Remboursement du CIR des PME : le remboursement immédiat n’est pas obligatoire
Une PME peut obtenir le remboursement immédiat de sa créance de crédit d’impôt recherche (CIR). Mais ce droit n’est pas une obligation : si elle choisit de ne pas l’utiliser, elle peut encore demander le remboursement du solde non imputé à l’issue de la période d’imputation de droit commun.
Pour une entreprise soumise à l’impôt sur les sociétés (IS), le CIR s’impute sur l’impôt dû au titre de l’exercice correspondant aux dépenses de recherche.
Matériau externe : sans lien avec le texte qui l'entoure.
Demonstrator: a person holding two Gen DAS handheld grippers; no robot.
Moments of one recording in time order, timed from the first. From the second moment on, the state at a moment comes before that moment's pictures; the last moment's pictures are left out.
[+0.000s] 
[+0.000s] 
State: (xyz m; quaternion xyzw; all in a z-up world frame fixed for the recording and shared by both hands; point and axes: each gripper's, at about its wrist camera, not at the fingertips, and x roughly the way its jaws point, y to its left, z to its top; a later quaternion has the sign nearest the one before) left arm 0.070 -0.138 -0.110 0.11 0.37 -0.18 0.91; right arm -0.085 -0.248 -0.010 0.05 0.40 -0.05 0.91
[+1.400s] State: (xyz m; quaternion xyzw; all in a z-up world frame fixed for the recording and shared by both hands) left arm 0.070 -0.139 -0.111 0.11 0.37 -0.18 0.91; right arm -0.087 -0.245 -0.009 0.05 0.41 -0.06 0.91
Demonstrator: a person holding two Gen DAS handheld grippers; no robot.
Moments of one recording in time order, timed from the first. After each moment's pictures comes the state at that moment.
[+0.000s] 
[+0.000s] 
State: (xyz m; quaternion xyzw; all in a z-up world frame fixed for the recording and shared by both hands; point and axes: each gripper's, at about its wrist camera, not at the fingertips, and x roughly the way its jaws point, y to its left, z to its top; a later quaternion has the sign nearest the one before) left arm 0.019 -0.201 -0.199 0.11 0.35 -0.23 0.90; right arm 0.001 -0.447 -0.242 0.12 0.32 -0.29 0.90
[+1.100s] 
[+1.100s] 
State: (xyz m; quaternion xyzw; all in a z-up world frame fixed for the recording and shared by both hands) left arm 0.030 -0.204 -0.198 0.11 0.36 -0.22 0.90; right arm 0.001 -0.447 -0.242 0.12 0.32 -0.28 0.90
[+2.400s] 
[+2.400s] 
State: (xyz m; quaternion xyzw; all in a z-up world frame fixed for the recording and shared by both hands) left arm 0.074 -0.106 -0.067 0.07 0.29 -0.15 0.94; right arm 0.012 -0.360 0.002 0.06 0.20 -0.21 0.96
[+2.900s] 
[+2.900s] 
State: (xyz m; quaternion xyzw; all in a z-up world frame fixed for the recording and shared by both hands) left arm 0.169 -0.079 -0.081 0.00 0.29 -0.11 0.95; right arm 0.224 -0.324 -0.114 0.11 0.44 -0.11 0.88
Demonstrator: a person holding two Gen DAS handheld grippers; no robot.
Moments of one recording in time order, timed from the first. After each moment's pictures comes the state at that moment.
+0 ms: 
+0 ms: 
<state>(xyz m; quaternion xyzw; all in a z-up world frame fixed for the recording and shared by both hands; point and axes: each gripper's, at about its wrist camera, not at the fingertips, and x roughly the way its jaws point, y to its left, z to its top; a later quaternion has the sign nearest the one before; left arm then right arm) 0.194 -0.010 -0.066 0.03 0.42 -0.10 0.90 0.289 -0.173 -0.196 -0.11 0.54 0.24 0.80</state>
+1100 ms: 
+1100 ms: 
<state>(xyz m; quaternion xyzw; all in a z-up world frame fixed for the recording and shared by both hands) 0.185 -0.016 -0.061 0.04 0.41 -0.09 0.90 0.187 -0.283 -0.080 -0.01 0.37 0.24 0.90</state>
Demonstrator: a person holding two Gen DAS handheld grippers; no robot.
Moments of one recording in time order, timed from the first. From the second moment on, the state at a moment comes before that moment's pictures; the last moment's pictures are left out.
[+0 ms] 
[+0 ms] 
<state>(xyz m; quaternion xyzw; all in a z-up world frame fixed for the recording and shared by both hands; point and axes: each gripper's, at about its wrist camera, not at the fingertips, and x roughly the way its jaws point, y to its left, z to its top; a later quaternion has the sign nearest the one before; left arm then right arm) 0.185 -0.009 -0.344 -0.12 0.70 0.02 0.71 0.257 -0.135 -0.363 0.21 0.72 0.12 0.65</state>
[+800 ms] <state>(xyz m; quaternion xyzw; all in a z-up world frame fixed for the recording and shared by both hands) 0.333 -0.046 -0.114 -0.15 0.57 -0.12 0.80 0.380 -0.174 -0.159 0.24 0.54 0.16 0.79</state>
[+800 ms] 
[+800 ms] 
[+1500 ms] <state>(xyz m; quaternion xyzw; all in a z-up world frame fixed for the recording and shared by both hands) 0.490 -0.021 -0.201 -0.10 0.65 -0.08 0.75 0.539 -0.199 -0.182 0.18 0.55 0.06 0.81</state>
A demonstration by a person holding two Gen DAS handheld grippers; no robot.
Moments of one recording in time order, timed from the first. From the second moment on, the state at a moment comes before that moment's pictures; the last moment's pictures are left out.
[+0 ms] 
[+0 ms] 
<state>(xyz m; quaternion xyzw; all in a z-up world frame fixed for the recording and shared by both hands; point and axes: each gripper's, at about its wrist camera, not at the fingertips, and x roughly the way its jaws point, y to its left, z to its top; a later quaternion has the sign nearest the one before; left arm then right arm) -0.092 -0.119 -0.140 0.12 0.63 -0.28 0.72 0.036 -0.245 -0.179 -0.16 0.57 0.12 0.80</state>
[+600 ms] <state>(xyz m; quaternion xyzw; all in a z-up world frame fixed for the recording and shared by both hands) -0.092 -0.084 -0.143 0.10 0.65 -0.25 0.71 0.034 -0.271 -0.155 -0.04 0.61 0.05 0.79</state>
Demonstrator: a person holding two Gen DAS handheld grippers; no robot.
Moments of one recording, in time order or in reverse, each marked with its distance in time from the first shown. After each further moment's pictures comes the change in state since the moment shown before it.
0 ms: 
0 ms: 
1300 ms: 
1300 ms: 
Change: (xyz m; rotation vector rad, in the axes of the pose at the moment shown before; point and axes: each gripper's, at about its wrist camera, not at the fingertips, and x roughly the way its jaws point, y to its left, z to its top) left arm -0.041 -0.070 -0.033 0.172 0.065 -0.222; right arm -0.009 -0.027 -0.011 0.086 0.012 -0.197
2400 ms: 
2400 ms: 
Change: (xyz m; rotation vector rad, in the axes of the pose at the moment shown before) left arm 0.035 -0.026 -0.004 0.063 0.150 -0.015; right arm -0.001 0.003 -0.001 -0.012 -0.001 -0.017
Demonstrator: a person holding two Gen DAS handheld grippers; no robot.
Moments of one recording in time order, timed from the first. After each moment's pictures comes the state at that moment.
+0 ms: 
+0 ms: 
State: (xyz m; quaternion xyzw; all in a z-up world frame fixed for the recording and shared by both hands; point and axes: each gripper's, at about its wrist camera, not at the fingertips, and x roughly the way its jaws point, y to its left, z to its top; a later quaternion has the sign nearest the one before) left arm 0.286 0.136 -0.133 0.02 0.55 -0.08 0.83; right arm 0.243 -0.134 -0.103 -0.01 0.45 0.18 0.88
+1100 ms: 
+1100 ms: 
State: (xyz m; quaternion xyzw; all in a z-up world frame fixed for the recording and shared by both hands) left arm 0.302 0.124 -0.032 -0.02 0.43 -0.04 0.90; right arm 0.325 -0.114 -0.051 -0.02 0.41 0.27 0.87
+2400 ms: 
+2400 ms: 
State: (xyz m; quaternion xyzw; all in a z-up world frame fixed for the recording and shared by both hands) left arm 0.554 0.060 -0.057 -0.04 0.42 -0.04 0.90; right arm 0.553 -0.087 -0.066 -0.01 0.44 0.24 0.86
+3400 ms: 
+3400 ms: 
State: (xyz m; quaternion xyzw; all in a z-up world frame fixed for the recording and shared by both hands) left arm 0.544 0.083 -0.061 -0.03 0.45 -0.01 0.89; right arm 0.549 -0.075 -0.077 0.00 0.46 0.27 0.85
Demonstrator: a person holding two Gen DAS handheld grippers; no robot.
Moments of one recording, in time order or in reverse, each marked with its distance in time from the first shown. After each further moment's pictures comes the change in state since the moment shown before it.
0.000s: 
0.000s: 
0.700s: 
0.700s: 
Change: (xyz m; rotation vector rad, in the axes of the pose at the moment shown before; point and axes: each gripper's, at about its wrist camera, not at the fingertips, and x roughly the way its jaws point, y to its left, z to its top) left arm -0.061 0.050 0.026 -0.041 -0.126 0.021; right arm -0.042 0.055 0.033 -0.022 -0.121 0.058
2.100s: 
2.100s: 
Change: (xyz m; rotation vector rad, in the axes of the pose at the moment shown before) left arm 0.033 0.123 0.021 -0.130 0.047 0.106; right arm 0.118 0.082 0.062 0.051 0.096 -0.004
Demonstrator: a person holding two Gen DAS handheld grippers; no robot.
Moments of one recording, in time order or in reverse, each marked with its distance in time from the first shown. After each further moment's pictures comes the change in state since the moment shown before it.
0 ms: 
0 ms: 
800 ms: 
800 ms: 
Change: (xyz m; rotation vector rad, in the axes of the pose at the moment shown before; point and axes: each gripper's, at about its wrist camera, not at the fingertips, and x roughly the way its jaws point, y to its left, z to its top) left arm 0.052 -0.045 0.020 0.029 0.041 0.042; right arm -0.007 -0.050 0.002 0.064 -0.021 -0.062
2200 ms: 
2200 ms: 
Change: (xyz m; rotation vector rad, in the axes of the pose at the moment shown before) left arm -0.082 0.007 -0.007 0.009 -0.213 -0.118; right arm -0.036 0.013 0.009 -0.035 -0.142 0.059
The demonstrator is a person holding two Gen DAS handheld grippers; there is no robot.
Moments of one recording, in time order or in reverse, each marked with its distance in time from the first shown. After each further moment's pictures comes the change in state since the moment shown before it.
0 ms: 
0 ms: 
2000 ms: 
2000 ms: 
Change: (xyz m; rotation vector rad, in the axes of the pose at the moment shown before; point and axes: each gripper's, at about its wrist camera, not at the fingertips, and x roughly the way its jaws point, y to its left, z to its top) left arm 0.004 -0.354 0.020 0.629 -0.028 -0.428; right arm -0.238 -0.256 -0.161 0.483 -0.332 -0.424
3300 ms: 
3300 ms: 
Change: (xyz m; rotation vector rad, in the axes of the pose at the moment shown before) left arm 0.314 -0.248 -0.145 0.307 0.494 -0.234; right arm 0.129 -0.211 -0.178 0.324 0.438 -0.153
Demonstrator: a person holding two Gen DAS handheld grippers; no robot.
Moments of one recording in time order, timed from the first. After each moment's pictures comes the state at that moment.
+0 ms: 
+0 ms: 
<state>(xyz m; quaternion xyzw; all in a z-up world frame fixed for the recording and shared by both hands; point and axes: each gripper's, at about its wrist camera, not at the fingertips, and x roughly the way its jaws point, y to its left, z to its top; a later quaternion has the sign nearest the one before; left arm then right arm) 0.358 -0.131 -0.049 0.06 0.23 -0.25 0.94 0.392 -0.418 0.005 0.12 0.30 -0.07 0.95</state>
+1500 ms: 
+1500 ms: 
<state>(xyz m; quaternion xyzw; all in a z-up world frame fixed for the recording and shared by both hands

Lorsque le crédit d’impôt excède l’impôt dû, l’excédent constitue une créance sur l’État (CGI art. 220 B). Les PME, au sens de l’annexe I du règlement UE n° 651/2014 du 17-6-2014, peuvent néanmoins en demander le remboursement immédiat (CGI art. 199 ter B, II, 4°).
Dans l’affaire jugée, une PME disposait d’une créance de CIR au titre de 2016. Elle n’en avait pas demandé le remboursement immédiat. Après l’avoir imputée seulement partiellement sur l’IS dû au titre de l’exercice clos le 31-7-2020, elle a réclamé le 10-11-2020 la restitution du solde. L’administration a rejeté sa demande, qu’elle estimait tardive.
Le Conseil d’État lui donne tort. Il juge qu’une PME conserve le choix de demander le remboursement immédiat de la créance, ou de l’utiliser selon le droit commun en l’imputant sur l’impôt dû au titre des trois exercices suivants, puis de demander le remboursement de la fraction non utilisée. Dans ce second cas, le délai de réclamation court jusqu’au 31 décembre de la deuxième année suivant la date limite de dépôt du relevé de solde de l’IS du dernier exercice d’imputation (LPF art. R 196-1, c). La réclamation déposée le 10-11-2020 n’était donc pas tardive.